I had some issues with managing my cell phone. I had dozens of work contacts that I wanted to import instead of using the keypad to manually enter them. Also, I had dozens of pictures that I had taken with my phone's camera that I wanted to easily organize and transfer without being charged. After some research, I found the Mobile Action USB Data Suite - a USB cable, drivers, and syncing software for around $20. However, I felt the included software was too bloated and limiting. I installed only the drivers and turned to Google, where I found BitPim.
To quote BitPim.org...
BitPim is a program that allows you to view and manipulate data on many CDMA phones from LG, Samsung, Sanyo and other manufacturers. This includes the PhoneBook, Calendar, WallPapers, RingTones (functionality varies by phone) and the Filesystem for most Qualcomm CDMA chipset based phones.

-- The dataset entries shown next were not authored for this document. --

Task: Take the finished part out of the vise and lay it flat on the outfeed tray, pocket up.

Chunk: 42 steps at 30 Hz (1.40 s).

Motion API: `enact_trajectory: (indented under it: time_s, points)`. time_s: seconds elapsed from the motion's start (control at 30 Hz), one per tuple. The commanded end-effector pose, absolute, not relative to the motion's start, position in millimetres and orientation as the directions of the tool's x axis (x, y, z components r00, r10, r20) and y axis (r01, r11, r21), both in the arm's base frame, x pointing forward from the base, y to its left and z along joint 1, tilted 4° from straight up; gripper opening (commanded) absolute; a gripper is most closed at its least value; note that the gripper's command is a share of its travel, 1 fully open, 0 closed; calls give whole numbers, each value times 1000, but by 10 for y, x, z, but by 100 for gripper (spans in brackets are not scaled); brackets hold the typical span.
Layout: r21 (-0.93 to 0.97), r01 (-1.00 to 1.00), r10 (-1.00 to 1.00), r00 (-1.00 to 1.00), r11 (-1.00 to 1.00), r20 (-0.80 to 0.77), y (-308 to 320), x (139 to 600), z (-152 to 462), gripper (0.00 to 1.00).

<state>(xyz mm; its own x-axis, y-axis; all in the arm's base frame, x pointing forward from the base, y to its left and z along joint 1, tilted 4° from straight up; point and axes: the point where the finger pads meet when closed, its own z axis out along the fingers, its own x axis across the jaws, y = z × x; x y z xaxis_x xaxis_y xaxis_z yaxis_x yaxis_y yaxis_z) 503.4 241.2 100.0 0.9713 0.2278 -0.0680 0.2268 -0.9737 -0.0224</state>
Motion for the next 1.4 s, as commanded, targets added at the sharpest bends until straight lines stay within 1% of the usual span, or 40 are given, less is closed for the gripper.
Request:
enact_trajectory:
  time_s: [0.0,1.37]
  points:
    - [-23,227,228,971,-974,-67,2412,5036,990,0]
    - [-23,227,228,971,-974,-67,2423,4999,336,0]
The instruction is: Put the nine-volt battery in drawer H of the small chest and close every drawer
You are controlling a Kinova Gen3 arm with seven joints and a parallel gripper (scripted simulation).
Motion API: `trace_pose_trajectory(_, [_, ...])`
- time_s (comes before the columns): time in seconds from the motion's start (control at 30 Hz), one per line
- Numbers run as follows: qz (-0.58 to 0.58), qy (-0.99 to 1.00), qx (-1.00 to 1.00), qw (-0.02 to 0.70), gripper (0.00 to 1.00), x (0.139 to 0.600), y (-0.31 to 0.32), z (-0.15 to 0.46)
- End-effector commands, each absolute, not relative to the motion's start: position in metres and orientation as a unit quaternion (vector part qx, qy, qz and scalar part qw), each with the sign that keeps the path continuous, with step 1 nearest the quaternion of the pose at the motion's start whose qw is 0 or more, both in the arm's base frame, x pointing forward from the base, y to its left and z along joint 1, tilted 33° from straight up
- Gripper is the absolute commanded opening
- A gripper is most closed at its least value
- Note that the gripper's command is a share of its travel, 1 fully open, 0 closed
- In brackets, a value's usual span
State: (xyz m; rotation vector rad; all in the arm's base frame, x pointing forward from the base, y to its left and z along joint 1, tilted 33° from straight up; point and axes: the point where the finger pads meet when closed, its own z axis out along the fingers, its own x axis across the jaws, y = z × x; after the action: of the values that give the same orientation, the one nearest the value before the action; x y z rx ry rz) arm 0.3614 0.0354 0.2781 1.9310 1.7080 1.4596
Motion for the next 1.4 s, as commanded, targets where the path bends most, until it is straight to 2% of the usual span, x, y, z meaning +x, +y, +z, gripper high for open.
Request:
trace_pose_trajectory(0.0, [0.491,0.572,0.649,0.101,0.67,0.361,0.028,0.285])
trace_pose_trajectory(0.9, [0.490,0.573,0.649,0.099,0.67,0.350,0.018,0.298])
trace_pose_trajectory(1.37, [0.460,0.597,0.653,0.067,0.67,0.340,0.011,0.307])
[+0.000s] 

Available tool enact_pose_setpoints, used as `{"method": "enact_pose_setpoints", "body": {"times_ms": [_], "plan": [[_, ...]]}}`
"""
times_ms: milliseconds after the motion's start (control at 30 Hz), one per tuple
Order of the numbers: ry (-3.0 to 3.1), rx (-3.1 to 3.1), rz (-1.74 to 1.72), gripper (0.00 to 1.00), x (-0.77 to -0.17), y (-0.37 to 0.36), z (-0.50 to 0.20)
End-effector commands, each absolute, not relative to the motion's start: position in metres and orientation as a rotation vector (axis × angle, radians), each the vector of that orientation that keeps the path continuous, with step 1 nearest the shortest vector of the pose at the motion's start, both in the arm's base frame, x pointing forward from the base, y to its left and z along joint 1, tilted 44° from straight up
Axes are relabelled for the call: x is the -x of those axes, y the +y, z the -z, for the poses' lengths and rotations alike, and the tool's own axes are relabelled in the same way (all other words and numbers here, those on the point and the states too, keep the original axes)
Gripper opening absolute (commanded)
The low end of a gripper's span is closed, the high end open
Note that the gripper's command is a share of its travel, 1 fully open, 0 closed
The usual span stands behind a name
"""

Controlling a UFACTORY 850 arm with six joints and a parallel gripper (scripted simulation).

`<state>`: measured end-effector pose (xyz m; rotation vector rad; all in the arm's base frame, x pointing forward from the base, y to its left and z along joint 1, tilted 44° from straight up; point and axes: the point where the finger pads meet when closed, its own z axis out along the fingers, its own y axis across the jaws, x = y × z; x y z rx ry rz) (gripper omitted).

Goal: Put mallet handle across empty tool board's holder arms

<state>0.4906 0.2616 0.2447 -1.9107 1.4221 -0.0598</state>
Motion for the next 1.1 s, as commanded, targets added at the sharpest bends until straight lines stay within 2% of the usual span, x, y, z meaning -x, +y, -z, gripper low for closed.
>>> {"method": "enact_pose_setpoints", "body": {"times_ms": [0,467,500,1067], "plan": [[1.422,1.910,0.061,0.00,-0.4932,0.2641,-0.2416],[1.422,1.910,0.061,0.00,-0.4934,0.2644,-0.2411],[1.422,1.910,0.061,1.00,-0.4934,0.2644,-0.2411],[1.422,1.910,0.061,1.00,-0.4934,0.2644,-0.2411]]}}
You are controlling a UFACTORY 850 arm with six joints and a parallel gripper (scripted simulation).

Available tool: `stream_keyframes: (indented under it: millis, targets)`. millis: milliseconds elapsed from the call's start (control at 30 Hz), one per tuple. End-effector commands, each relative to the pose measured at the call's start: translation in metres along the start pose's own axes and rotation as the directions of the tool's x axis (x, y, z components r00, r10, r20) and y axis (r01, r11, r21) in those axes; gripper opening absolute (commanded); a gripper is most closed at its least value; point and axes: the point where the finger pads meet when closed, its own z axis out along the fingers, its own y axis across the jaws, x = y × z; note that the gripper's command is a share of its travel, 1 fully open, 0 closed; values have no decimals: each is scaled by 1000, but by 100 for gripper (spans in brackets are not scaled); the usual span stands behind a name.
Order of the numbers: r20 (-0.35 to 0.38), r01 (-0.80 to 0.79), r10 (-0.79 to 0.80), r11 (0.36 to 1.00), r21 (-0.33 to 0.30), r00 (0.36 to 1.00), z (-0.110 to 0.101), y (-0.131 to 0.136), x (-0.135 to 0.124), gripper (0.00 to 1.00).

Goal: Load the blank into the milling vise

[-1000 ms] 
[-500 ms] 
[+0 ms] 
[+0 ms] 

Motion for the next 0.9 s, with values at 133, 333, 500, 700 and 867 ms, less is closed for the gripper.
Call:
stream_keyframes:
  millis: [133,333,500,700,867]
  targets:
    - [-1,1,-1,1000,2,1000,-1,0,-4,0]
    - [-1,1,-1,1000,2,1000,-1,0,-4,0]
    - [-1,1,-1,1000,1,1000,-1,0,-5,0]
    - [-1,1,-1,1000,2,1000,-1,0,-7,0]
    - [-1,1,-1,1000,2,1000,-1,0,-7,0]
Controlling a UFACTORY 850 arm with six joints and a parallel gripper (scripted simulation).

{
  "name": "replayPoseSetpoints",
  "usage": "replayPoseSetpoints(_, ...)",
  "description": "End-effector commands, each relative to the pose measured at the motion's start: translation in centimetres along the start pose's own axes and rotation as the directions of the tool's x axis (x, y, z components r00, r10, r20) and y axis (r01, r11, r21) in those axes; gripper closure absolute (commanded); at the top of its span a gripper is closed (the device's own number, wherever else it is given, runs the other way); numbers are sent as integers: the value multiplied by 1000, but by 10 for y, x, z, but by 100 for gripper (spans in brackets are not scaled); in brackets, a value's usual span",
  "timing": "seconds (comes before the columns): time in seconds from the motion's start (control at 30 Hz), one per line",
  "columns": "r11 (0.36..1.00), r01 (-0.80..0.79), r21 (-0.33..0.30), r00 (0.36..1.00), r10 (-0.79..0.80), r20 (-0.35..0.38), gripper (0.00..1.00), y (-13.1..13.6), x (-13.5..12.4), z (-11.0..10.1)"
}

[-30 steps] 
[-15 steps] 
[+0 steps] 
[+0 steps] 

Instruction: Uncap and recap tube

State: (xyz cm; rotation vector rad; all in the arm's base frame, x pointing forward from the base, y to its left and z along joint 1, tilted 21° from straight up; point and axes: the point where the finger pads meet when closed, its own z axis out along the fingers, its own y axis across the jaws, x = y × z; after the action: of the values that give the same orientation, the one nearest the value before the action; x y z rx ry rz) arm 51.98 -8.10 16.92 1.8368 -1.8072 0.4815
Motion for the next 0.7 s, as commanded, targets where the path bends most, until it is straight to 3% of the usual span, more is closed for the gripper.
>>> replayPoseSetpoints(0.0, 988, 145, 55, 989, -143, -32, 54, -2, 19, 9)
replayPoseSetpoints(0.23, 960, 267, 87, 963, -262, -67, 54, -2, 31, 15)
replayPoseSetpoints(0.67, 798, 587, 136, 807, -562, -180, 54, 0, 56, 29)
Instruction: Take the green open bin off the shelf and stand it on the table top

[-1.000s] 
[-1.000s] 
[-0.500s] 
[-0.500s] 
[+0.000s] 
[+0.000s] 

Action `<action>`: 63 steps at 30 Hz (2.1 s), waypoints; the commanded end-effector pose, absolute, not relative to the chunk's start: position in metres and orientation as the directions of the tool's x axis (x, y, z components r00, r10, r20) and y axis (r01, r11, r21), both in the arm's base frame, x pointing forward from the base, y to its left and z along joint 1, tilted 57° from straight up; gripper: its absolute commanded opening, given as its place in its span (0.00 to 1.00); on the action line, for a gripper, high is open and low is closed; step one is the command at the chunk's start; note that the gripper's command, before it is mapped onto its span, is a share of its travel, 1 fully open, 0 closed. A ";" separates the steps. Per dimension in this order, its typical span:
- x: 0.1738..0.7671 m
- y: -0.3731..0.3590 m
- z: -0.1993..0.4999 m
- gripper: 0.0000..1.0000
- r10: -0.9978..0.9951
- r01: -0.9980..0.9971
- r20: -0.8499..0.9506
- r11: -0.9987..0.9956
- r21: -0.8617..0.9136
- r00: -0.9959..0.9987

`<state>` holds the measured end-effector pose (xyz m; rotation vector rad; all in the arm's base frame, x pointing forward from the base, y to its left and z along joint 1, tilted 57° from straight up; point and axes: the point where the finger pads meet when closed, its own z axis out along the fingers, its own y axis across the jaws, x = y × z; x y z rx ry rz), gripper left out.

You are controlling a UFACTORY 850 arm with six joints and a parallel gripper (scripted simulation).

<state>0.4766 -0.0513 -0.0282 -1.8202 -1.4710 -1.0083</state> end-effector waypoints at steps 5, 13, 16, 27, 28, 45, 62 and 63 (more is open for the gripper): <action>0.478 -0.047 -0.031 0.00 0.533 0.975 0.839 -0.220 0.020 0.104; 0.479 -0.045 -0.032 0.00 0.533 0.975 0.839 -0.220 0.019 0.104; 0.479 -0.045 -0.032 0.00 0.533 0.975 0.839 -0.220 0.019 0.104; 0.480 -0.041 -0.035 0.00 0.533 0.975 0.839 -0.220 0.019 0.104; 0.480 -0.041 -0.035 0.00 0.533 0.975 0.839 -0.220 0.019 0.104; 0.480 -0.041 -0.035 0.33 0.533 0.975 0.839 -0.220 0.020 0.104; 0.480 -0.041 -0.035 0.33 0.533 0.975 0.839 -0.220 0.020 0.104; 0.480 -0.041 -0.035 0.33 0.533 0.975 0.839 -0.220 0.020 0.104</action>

The ability to import contacts was what initially brought me to BitPim. I synchronized the existing contacts from the phone, converted a Excel spreadsheet of contacts into a CSV, and used BitPim's import function. After some categorizing and tweaking, I transferred the new list with my phone. I checked, and everything was there as I wanted! I saved myself from some very tedious data entry. BitPim's import also supports a variety of different sources for contacts and calendars, including Outlook, Google Calendar, iCalendar, and more.
I wanted to organize the images I had taken with the phone's camera. Under Media, you can see thumbnails or a detailed list of the images. I renamed the images and even added some from my computer to use as wallpaper, which BitPim resized automatically. A quick sync, and now my images were under control.
When importing or exporting, the pictures taken with the camera were under "Wallpaper", even though they're listed under Media - images in the tree view. Also, if you rename or upload an image, make sure it has the proper file extension (eg .JPG) - my LG-VX5200 will reset when it tries to display an image without the extension.
Ring Tones and Sounds
Many people have custom ring tones... why can't I? However, I'm cheap and I like to do things myself. I edit a short sound clip, saved it as a .WAV file, and dragged it into the ringers panel. BitPim automatically converted the file to MP3 upon import. One sync later, and I now have a four bar section of "The Gonk" as my ringtone.
The Memo and Todo functionality worked without issue. Data entry using a computer's keyboard is much faster than using a phone's keypad, which saves time and frustration. I did not use the Calendar function because we use Meeting Maker, a proprietary format that is notoriously inflexible and nigh-impossible to export.
I feel that BitPim is an excellent, mature program for managing cell phones; it has the functionality and versatility that I needed without the bloat. The emphasis in this program seems to be function over form; the graphics and layout are bland and cluttered, but it works beautifully. Best of all, it's open source and free (GPL). To see if your phone is supported, check their matrix of supported phones and features.